▶ [Task directions]: Give a verbatim repeat of the lines that run from the line containing "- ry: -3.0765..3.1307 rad" to the end of the data below.

Records from a dataset:
-.-.-
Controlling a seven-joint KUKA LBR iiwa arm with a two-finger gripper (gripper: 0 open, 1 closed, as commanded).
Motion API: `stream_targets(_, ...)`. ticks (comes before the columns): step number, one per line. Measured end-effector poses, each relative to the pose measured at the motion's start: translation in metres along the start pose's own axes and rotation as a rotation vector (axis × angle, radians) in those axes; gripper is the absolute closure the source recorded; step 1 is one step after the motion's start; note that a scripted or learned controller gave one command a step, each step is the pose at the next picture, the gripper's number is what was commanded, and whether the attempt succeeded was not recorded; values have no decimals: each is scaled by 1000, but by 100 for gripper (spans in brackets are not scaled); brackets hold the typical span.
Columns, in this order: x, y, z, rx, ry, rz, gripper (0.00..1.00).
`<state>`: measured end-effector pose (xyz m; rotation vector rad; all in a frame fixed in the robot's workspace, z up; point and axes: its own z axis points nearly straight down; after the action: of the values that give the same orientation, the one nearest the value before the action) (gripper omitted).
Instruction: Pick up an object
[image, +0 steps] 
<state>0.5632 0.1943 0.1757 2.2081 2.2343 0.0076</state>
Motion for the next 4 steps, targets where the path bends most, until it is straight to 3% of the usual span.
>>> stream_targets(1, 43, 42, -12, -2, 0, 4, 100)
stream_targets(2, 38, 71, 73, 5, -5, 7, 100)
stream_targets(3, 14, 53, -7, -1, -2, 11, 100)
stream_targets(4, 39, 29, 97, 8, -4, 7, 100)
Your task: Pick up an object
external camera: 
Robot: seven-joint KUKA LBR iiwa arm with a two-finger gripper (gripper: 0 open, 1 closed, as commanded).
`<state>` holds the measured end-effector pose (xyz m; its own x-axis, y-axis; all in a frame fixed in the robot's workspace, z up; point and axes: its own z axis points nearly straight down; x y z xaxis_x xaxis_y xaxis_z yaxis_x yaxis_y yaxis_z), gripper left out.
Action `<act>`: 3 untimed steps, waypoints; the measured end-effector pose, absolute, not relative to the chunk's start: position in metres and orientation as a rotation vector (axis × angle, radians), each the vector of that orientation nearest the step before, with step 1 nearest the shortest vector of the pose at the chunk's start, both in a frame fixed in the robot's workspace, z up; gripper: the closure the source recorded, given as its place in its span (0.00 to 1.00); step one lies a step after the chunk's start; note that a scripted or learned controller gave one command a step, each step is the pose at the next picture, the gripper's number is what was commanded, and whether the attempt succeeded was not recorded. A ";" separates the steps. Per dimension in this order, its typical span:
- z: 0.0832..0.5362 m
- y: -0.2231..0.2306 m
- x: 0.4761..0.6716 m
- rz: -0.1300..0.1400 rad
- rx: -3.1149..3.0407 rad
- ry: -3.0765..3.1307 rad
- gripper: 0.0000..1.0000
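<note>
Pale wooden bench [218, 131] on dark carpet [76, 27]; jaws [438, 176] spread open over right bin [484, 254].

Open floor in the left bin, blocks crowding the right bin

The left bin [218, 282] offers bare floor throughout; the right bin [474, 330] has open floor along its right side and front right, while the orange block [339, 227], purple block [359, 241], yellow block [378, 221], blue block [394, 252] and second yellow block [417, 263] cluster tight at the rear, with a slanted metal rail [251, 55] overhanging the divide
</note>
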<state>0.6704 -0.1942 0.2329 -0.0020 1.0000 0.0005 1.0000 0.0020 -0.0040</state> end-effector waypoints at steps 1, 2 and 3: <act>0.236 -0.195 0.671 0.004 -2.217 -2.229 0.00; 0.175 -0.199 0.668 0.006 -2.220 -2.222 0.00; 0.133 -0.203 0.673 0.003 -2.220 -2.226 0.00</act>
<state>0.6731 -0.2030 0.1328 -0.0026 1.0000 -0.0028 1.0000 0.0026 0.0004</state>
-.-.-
▶ [Reply to the exercise]:
- ry: -3.0765..3.1307 rad
- gripper: 0.0000..1.0000
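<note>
Pale wooden bench [218, 131] on dark carpet [76, 27]; jaws [438, 176] spread open over right bin [484, 254].

Open floor in the left bin, blocks crowding the right bin

The left bin [218, 282] offers bare floor throughout; the right bin [474, 330] has open floor along its right side and front right, while the orange block [339, 227], purple block [359, 241], yellow block [378, 221], blue block [394, 252] and second yellow block [417, 263] cluster tight at the rear, with a slanted metal rail [251, 55] overhanging the divide
</note>
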<state>0.6704 -0.1942 0.2329 -0.0020 1.0000 0.0005 1.0000 0.0020 -0.0040</state> end-effector waypoints at steps 1, 2 and 3: <act>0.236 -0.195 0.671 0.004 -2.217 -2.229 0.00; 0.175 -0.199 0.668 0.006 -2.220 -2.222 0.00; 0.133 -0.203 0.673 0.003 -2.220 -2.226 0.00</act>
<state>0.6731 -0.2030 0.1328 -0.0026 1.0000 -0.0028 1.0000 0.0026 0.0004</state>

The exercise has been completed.